What is needed is an exact copy of the listing, with no pictures in it.
▼
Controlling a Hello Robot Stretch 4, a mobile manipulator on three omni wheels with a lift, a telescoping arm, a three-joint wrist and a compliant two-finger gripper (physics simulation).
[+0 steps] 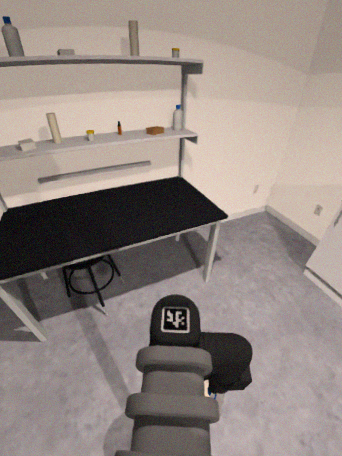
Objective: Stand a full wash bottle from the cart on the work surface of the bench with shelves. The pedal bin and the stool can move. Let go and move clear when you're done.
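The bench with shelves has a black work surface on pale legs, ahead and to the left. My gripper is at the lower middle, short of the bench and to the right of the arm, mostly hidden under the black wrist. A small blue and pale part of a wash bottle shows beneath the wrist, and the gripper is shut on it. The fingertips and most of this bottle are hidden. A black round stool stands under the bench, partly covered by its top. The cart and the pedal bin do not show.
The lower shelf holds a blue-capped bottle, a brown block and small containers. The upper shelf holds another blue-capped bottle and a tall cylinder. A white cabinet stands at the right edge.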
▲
Written response
Controlling a Hello Robot Stretch 4, a mobile manipulator on three omni wheels with a lift, a telescoping arm, a three-joint wrist and a compliant two-finger gripper (physics simulation).
[+0 steps] 
Objective: Stand a full wash bottle from the cart on the work surface of the bench with shelves. The pedal bin and the stool can move. Let go and move clear when you're done.
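The bench with shelves has a black work surface on pale legs, ahead and to the left. My gripper is at the lower middle, short of the bench and to the right of the arm, mostly hidden under the black wrist. A small blue and pale part of a wash bottle shows beneath the wrist, and the gripper is shut on it. The fingertips and most of this bottle are hidden. A black round stool stands under the bench, partly covered by its top. The cart and the pedal bin do not show.
The lower shelf holds a blue-capped bottle, a brown block and small containers. The upper shelf holds another blue-capped bottle and a tall cylinder. A white cabinet stands at the right edge.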

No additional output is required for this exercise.